What is required: Set out the listing word for word. End with the line that contains "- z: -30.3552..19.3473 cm".

Data provided:
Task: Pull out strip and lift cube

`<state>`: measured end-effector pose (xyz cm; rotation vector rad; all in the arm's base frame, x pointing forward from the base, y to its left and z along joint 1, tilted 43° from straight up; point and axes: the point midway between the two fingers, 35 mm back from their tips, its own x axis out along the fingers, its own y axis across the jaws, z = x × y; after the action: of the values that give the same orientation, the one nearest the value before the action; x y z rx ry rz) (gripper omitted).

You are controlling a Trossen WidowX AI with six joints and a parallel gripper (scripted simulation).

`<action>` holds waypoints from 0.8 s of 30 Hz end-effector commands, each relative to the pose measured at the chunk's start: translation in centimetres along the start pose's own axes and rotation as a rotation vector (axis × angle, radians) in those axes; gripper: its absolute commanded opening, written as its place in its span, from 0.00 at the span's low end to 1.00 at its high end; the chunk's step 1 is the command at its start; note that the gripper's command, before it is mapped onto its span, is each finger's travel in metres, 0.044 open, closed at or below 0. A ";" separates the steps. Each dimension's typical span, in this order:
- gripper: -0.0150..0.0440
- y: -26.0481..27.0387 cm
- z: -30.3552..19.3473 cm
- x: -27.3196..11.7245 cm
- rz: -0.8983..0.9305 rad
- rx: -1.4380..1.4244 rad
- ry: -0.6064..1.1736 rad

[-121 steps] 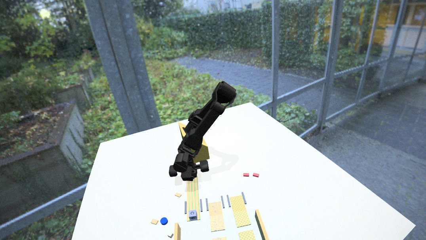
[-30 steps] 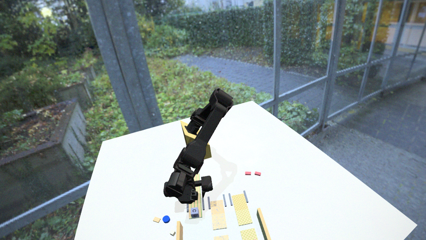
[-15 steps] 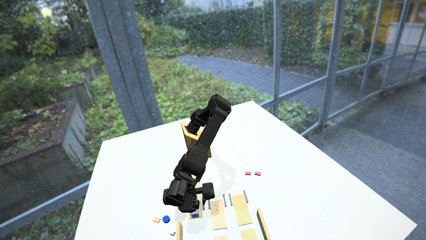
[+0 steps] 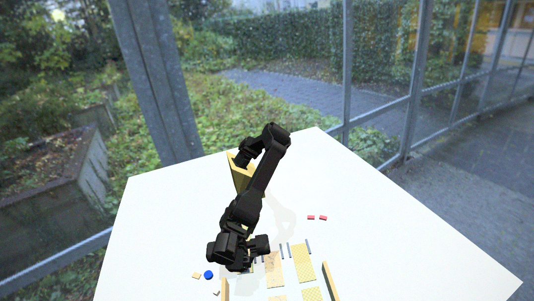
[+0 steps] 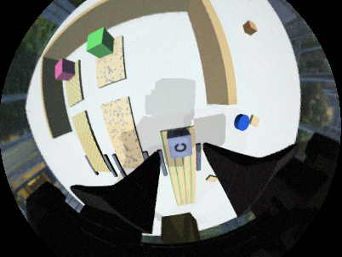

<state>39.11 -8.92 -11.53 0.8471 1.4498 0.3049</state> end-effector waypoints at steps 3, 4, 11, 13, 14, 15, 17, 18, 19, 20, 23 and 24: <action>0.68 0.0 -0.1 1.2 0.004 0.007 0.003; 0.68 0.0 -0.1 1.4 0.005 0.007 0.003; 0.68 0.0 -0.2 2.5 0.005 0.007 0.003; 0.68 0.0 -0.2 2.8 0.006 0.007 0.003; 0.68 0.0 -0.2 3.0 0.006 0.007 0.003; 0.68 0.0 -0.2 3.2 0.006 0.007 0.003; 0.68 0.0 -0.2 3.5 0.006 0.007 0.003; 0.68 0.0 -0.2 3.5 0.006 0.007 0.003; 0.68 0.0 -0.2 3.6 0.006 0.007 0.003; 0.68 0.0 -0.2 3.6 0.006 0.007 0.003; 0.63 0.0 -0.1 3.3 0.003 0.000 0.002; 0.59 0.0 -0.1 3.3 0.003 0.000 0.002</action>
<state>39.47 -6.66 -14.00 0.8494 1.4517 0.3077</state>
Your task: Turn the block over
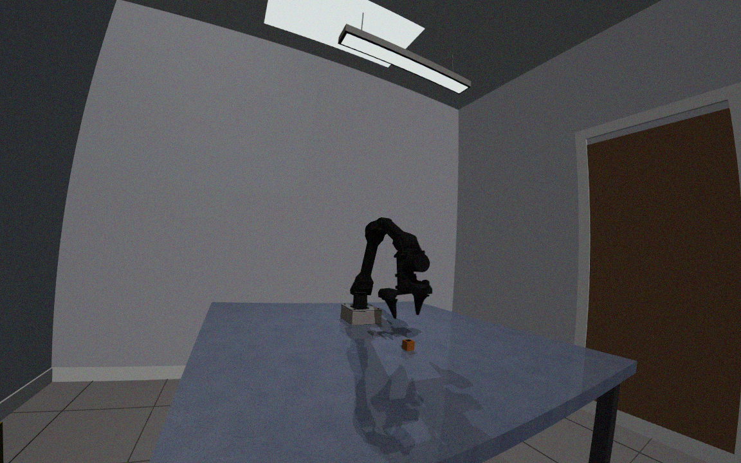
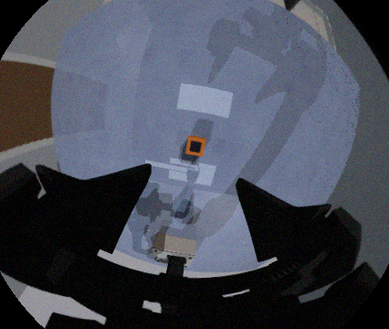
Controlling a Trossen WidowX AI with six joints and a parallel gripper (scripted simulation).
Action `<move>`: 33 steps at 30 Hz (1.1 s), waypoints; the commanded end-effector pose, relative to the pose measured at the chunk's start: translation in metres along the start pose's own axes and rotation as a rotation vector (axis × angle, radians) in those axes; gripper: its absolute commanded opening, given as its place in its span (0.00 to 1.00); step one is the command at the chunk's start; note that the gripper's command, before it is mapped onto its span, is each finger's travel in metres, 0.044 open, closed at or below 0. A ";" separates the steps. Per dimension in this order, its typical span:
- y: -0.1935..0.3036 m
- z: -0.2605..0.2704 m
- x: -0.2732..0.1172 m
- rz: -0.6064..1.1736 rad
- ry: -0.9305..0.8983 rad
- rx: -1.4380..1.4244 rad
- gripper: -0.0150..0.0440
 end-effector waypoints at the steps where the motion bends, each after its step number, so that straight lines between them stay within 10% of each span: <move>1: -0.012 0.010 0.015 0.041 0.084 -0.008 1.00; 33: -0.012 0.006 0.081 0.041 0.084 -0.008 1.00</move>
Point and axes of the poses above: the point midway between the two fingers, 35 mm back from their tips, its own x axis out along the fingers, its own z axis across the jaws, y = z × x, the point moved 5 cm from there along -x, back along the fingers, and after that the axes turned 1 degree about x, right-handed, at the moved point
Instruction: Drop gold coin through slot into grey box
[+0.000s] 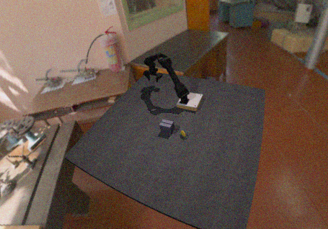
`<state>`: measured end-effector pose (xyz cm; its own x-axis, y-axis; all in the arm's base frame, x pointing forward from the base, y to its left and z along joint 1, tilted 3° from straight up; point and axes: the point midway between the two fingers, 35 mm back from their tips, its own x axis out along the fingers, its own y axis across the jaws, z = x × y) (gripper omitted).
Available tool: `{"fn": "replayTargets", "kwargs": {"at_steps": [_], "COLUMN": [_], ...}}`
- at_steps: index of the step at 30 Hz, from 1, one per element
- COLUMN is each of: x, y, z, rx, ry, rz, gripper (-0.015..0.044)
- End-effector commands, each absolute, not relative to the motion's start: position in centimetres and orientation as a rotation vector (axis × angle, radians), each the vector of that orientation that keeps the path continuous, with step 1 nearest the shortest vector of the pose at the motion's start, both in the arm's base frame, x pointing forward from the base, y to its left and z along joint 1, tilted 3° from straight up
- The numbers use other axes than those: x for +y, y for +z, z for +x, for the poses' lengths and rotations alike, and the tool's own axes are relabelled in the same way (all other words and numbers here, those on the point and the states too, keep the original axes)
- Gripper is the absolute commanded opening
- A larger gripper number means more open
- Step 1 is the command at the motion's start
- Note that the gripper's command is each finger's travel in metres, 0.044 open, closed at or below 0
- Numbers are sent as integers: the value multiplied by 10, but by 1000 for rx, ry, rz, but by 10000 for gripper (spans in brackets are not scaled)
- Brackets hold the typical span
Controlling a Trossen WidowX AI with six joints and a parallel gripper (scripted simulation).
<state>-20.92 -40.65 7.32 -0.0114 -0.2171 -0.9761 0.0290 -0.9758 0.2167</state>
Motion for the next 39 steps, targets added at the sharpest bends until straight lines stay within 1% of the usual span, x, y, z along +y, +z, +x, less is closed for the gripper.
{"fn": "replayTargets", "kwargs": {"at_steps": [1, 3, 9, 15, 22, 26, 30, 35, 39], "x": [-408, -417, -437, -428, -382, -358, -316, -241, -175], "y": [74, 76, 85, 91, 100, 103, 106, 110, 113], "z": [-206, -182, -76, 38, 162, 201, 249, 305, 336], "rx": [-189, -98, 274, 659, 984, 1065, 1195, 1343, 1421], "ry": [-2105, -2072, -1890, -1611, -1259, -1137, -932, -614, -351], "rz": [2073, 2026, 1815, 1545, 1190, 1063, 861, 543, 279], "gripper": [374, 321, 164, 161, 161, 161, 161, 161, 161]}}
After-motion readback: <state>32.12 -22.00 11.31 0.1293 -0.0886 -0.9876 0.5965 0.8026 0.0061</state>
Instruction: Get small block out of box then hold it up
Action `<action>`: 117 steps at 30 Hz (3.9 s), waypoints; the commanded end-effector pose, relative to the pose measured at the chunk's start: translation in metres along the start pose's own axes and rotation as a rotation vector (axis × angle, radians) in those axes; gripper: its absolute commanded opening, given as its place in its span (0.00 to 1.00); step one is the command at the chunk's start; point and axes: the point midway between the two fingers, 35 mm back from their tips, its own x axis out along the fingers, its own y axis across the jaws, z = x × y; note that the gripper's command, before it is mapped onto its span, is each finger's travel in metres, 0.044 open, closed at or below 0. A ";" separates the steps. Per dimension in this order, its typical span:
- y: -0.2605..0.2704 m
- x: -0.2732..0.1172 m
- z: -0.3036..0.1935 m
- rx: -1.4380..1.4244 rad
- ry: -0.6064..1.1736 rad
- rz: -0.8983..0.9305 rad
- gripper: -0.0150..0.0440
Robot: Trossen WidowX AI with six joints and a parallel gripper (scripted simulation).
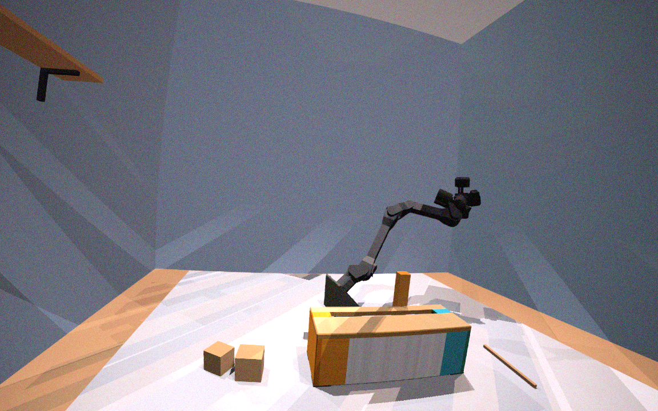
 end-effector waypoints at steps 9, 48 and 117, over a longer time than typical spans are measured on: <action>-0.035 -0.031 0.079 0.021 -0.288 -0.091 0.93; -0.044 -0.543 0.238 -0.081 -1.660 -1.090 0.93; -0.048 -0.722 -0.094 1.527 -2.159 -0.882 0.93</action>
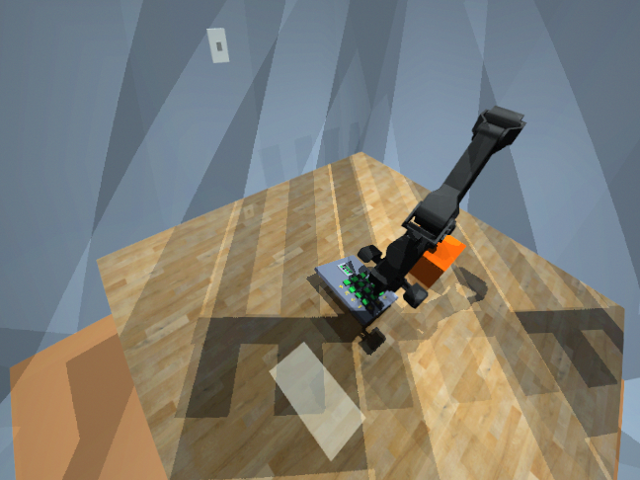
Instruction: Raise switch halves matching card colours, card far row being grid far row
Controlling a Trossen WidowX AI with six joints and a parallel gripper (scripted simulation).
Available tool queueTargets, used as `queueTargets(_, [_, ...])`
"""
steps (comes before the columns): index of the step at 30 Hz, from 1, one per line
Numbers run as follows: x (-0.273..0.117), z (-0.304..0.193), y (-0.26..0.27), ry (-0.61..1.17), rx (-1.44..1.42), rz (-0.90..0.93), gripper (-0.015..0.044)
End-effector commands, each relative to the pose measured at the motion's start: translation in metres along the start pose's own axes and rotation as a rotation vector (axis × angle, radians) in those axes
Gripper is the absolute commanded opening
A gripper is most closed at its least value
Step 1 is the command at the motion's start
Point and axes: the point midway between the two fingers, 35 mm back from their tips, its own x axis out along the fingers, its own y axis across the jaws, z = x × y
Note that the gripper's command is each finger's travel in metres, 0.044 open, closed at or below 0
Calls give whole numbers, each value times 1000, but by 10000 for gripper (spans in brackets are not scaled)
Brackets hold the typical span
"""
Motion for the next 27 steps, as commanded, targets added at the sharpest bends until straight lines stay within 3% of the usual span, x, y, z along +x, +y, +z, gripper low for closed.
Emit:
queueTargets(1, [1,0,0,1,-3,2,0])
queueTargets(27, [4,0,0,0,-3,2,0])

Response area:
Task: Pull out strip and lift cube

`<state>`: measured end-effector pose (xyz cm; rotation vector rad; all in the arm's base frame, x pointing forward from the base, y to its left and z along joint 1, tilted 43° from straight up; point and axes: the point midway between the two fingers, 35 mm back from their tips, its own x axis out along the fingers, its own y axis across the jaws, z = x × y; after the action: of the values that give the same orientation, the one nearest the value before the action; x y z rx ry rz) (gripper omitted).

You are controlling a Trossen WidowX AI with six joints and a parallel gripper (scripted simulation).

`<action>` holds waypoints from 0.8 s of 30 Hz end-effector commands, each relative to the pose measured at the chunk's start: translation in centimetres along the start pose's own axes and rotation as a rotation vector (axis × angle, radians) in those axes; gripper: its absolute commanded opening, written as its place in its span, from 0.00 at the span's low end to 1.00 at its high end; the chunk's step 1 is the command at its start; note that the gripper's command, before it is mapped onto its span, is each finger's travel in metres, 0.044 open, closed at or below 0. A ";" separates the steps. Each dimension's typical span, in this order:
- gripper: -0.0150..0.0440
- y: -26.0481..27.0387 cm
- z: -30.3552..19.3473 cm

The requested output is now complete.